### Problem statement
With the exception of the pictures, write out the data below precisely.

### Records for the task
····················
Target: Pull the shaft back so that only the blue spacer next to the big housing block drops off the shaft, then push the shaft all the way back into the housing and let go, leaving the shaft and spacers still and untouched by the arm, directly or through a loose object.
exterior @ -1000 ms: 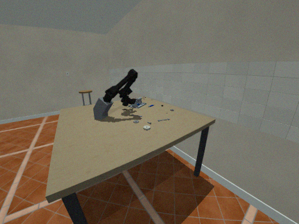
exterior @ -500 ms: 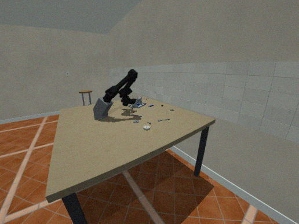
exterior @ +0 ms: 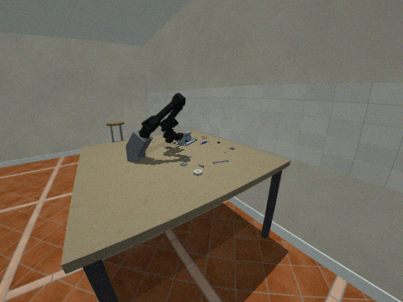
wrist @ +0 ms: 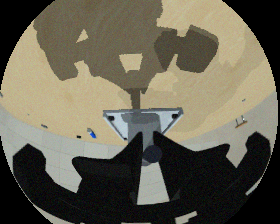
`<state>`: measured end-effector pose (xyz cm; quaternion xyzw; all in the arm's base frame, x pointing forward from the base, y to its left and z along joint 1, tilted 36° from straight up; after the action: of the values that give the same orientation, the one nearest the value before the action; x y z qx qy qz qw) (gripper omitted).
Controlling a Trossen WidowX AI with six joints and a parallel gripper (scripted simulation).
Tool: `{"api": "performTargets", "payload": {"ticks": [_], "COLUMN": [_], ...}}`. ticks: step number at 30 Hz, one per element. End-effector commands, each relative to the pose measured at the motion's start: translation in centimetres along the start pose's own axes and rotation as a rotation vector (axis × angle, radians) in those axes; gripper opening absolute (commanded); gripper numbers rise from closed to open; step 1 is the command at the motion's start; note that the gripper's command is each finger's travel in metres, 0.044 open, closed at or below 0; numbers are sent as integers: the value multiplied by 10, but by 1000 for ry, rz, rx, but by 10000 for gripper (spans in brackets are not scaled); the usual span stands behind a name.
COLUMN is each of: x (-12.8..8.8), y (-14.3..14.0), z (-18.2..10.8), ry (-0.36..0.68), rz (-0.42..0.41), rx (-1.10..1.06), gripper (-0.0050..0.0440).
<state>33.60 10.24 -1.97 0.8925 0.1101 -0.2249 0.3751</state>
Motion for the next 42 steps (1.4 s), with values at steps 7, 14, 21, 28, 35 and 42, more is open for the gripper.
{"api": "performTargets", "payload": {"ticks": [7,14,21,28,35,42], "x": [2,4,5,7,8,9], "y": [1,1,1,1,1,1], "z": [-4,-5,-6,-8,-9,-11], "ry": [6,6,6,6,6,6], "rz": [2,2,2,2,2,2], "rx": [1,1,1,1,1,1], "gripper": [17,17,17,17,17,17]}}
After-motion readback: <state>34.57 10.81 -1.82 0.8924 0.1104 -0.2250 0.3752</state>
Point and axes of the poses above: the point midway between the two fingers, 35 mm back from their tips, its own x axis out along the fingers, its own y axis across the jaws, z = x × y, the point moved 1 cm from there along -x, back along the fingers, and after that the axes turned 4 degrees about -x, right-handed, at the moved point
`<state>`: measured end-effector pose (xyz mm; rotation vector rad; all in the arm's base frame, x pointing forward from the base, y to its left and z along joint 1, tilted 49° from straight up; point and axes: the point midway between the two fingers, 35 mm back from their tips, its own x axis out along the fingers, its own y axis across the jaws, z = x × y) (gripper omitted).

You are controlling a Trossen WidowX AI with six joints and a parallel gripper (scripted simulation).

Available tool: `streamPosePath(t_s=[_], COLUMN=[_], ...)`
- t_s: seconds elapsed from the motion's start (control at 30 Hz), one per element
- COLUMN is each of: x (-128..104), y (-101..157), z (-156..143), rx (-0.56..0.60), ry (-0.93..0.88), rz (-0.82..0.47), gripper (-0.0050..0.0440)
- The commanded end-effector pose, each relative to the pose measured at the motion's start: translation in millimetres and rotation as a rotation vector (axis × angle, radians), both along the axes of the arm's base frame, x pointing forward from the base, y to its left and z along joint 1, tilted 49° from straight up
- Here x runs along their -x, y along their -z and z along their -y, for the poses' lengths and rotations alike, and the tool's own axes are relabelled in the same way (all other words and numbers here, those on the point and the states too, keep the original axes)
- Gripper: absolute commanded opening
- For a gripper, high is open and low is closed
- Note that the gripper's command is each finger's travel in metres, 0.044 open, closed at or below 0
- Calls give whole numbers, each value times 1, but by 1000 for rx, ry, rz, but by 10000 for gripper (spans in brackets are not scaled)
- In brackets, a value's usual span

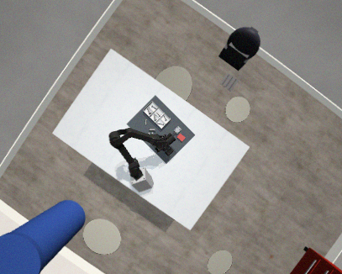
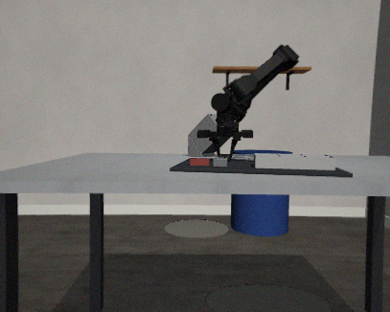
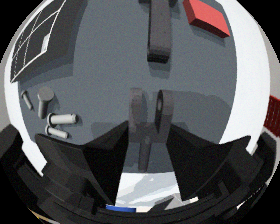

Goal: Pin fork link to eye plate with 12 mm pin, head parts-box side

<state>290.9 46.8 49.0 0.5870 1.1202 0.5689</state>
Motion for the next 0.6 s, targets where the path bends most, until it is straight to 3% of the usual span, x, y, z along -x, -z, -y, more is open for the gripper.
streamPosePath(t_s=[0.0, 0.57], x=[0, 0], y=[3, 0], z=[1, 0], rx=[13, 2], ry=[0, 0], rz=[-2, 0], gripper=[123, 123])
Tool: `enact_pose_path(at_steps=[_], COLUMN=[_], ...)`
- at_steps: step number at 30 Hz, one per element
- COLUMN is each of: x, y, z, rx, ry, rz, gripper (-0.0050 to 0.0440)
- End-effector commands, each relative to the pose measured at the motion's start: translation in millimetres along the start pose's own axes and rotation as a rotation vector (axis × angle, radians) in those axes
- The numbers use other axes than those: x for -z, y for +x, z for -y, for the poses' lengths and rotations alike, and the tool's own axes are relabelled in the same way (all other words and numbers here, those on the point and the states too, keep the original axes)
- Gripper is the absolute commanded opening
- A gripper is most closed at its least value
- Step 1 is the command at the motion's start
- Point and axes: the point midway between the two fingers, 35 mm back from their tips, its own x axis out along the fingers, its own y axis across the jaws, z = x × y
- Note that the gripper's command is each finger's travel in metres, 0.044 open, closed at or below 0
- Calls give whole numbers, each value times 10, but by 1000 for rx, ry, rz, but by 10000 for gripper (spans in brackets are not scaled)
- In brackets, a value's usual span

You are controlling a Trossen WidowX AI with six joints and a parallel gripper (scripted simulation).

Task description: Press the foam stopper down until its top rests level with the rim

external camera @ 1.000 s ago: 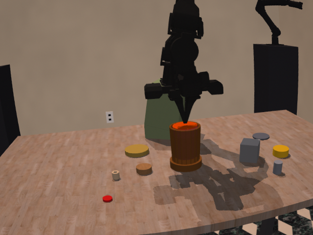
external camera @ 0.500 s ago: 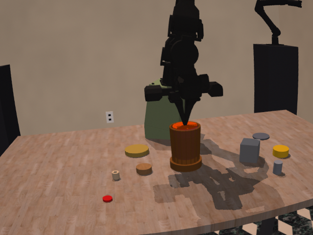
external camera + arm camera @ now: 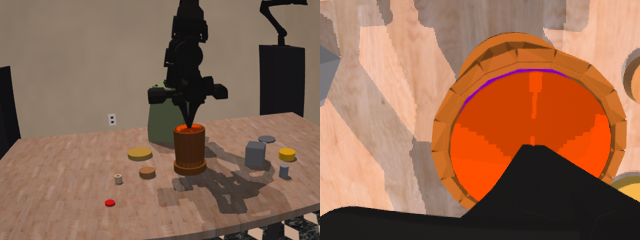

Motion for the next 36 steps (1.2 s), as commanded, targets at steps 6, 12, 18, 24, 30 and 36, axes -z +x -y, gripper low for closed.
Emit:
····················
### Task solution
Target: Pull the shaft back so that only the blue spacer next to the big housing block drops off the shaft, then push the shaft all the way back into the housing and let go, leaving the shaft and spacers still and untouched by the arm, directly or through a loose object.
exterior @ -1000 ms: 
exterior @ -500 ms: 
exterior @ +0 ms: 
wrist @ +0 ms: 
`<state>`: measured end-effector pose (xyz cm; quaternion xyzw; all in the arm's base frame, x pointing forward from the base, y to its left and z along joint 1, tilted 36° from straight up; after the action: of the values that give the same orientation, the one nearest the value before the action; x y z qx qy qz qw) (gripper omitted).
Controlling a Trossen WidowX AI with six joints and a parallel gripper (scripted simulation).
Tool: `{"api": "performTargets", "payload": {"ticks": [_], "COLUMN": [_], ...}}`. ticks: step number at 30 Hz, one per element. End-effector commands, each relative to the pose measured at the motion's start: translation in centimetres along the start pose's own axes and rotation as a rotation vector (axis × angle, radians) in those axes; gripper opening absolute (commanded); gripper numbers rise from closed to open; step 1 is the command at the motion's start; note that the gripper's command is each finger's travel in metres, 0.044 open, closed at or below 0; numbers are sent as integers: the value multiplied by 10, but by 1000 for ry, rz, rx, but by 10000 for gripper (spans in brackets are not scaled); the usual span stands behind a name.
COLUMN is each of: x (-12.8..8.8), y (-14.3..14.0), z (-18.2..10.8), ry (-0.36..0.68), rz (-0.42..0.41), rx (-1.10..1.06), gripper (-0.0050..0.0440).
<state>33.60 10.24 -1.97 0.8925 0.1101 -0.2249 0.3751</state>
Motion for the next 42 steps (1.4 s), with values at steps 7, 14, 21, 28, 35 and 42, more is open for the gripper.
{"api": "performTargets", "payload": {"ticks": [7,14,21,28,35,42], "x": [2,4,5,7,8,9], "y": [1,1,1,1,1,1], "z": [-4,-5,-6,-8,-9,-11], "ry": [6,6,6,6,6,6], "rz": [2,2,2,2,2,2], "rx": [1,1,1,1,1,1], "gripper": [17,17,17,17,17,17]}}
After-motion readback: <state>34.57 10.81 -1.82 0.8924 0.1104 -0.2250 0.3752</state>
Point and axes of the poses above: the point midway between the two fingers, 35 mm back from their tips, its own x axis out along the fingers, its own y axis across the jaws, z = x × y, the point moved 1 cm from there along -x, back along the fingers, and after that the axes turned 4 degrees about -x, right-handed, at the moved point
`<state>`: measured end-effector pose (xyz mm; rotation vector rad; all in the arm's base frame, x pointing forward from the base, y to its left and z along joint 1, tilted 49° from straight up; point and axes: the point midway between the two fingers, 35 mm back from their tips, its own x axis out along the fingers, its own y axis across the jaws, z = x × y) (gripper omitted).

You are controlling a Trossen WidowX AI with six joints and a parallel gripper (scripted simulation).

Available tool: `streamPosePath(t_s=[_], COLUMN=[_], ...)`
- t_s: seconds elapsed from the motion's start (control at 30 Hz), one per element
- COLUMN is each of: x (-128..104), y (-101..157), z (-156..143), rx (-0.56..0.60), ry (-0.93..0.88), rz (-0.82..0.47), gripper (-0.0050..0.0440)
- The commanded end-effector pose, each relative to the pose measured at the motion's start: translation in millimetres and rotation as a rotation vector (axis × angle, radians), both along the axes of the arm's base frame, x pointing forward from the base, y to its left and z along joint 1, tilted 49° from straight up
- Here x runs along their -x, y along their -z and z along their -y, for the poses' lengths and rotations alike, and the tool's own axes are relabelled in the same way (all other words and numbers here, those on the point and the states too, keep the original axes)
- Gripper: absolute commanded opening
- For a gripper, high is open and low is closed
- Note that the gripper's command is each finger's travel in metres, 0.044 open, closed at or below 0
- Calls give whole numbers, each value times 1, but by 1000 for rx, ry, rz, but by 10000 for gripper (spans in brackets are not scaled)
- In brackets, a value's usual span


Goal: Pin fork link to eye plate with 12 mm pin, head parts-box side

<state>290.9 46.8 49.0 0.5870 1.1202 0.5689</state>
Motion for the next 0.6 s, targets where the path bends most, until it is straight to 3% of the usual span, x, y, z along -x, -z, -y, more is open for the gripper.
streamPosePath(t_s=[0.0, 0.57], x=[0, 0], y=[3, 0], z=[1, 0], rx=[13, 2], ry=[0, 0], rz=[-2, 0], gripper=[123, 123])
Tool: `enact_pose_path(at_steps=[_], COLUMN=[_], ...)`
- at_steps: step number at 30 Hz, one per element
- COLUMN is each of: x, y, z, rx, ry, rz, gripper (-0.0050 to 0.0440)
- End-effector commands, each relative to the pose measured at the motion's start: translation in millimetres along the start pose's own axes and rotation as a rotation vector (axis × angle, radians) in those axes
- The numbers use other axes than those: x for -z, y for +x, z for -y, for the poses' lengths and rotations alike, and the tool's own axes are relabelled in the same way (all other words and numbers here, those on the point and the states too, keep the original axes)
- Gripper is the absolute commanded opening
- A gripper is most closed at its least value
- Step 1 is the command at the motion's start
- Point and axes: the point midway between the two fingers, 35 mm back from their tips, its own x axis out along the fingers, its own y axis across the jaws, z = x × y
- Note that the gripper's command is each finger's travel in metres, 0.044 open, closed at or below 0
- Calls give whole numbers, each value times 10, but by 1000 for rx, ry, rz, but by 10000 for gripper (spans in brackets are not scaled)
- In brackets, a value's usual span

You are controlling a Trossen WidowX AI with six joints and a parallel gripper (scripted simulation).

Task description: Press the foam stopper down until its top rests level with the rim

external camera @ 1.000 s ago: 
external camera @ 0.500 s ago: 
external camera + arm camera @ now: 

Motion for the next 36 steps (1.2 s), as commanded, targets at steps 6, 12, 18, 24, 30 and 36, axes -z +x -y, gripper low for closed.
Emit:

The answer has been given, and the exercise is complete.